- Qeshlaq-e Luleh Darreh Jamshid
- Coordinates: 39°32′06″N 47°47′57″E﻿ / ﻿39.53500°N 47.79917°E
- Country: Iran
- Province: Ardabil
- County: Parsabad
- District: Eslamabad
- Rural District: Shahrak

Population (2016)
- • Total: 32
- Time zone: UTC+3:30 (IRST)

= Qeshlaq-e Luleh Darreh Jamshid =

Village in Ardabil province, Iran

Qeshlaq-e Luleh Darreh Jamshid (قشلاق لوله دره جمشيد) (Note: Also romanized as Qeshlāq-e Lūleh Darreh Jamshīd) is a village in Shahrak Rural District of Eslamabad District in Parsabad County, Ardabil province, Iran.

==Demographics==
===Population===
At the time of the 2006 National Census, the village's population was 38 in eight households, when it was in Qeshlaq-e Shomali Rural District (Note: Renamed Owltan Rural District) of the Central District.

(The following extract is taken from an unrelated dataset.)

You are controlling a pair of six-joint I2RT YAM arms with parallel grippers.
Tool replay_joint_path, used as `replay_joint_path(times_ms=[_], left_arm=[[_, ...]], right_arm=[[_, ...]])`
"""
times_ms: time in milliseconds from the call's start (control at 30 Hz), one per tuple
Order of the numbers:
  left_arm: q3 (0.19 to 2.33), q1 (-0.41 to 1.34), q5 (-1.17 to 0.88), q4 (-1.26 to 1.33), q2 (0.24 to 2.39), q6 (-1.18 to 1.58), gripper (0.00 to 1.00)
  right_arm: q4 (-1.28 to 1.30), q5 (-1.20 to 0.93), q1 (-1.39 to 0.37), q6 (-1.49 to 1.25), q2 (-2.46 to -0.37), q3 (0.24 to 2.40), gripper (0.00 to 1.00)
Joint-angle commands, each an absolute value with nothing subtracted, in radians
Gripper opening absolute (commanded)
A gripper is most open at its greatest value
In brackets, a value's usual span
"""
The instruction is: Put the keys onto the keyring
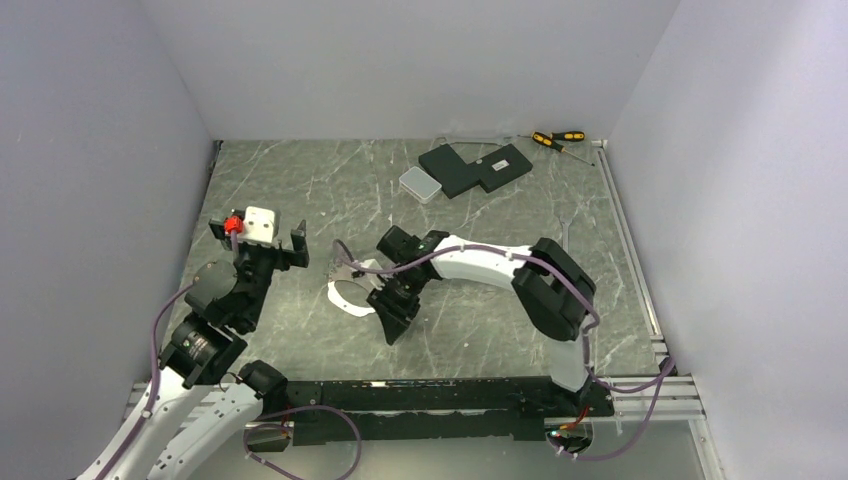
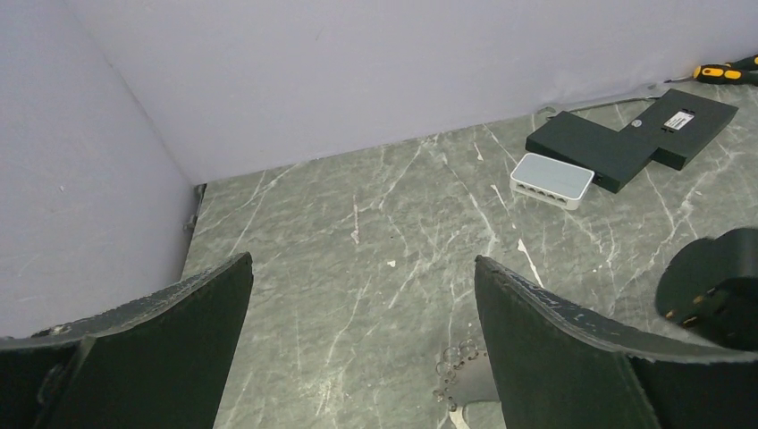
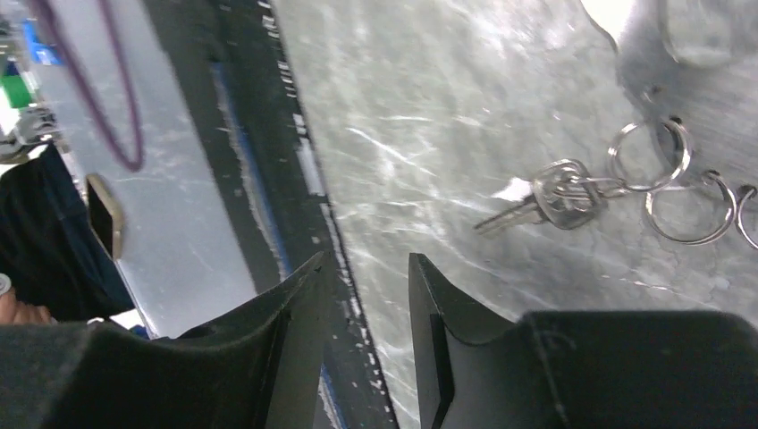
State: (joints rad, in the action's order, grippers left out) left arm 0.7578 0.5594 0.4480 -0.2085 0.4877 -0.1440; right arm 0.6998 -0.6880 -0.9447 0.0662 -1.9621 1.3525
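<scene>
The keys [image 3: 541, 201] lie flat on the marble table, bunched on a small split ring that links to more small rings [image 3: 688, 210]. The keyring [image 1: 333, 295] is a pale oval loop on the table, just left of my right gripper [image 1: 392, 330]. In the right wrist view, the right gripper [image 3: 366, 261] points toward the table's near edge, its jaws apart with nothing between them, and the keys sit off to its right. My left gripper [image 1: 257, 233] hovers wide open and holds nothing. Under its right finger, the left wrist view [image 2: 362, 261] shows the small rings [image 2: 458, 359].
At the back of the table stand a small white box [image 1: 420, 184] and a black L-shaped box [image 1: 475, 167]. Two yellow-handled screwdrivers [image 1: 558, 138] lie by the wall. A metal rail [image 1: 450, 385] runs along the near edge, and walls close in the left, back and right.
</scene>
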Motion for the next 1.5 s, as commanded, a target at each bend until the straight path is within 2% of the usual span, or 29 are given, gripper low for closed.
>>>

The following census in 2011 counted a population of 34 people in nine households. The 2016 census measured the population of the village as 32 people in eight households, by which time villages had been separated from the rural district in the formation of Eslamabad District. Qeshlaq-e Luleh Darreh Jamshid was transferred to Shahrak Rural District created in the new district.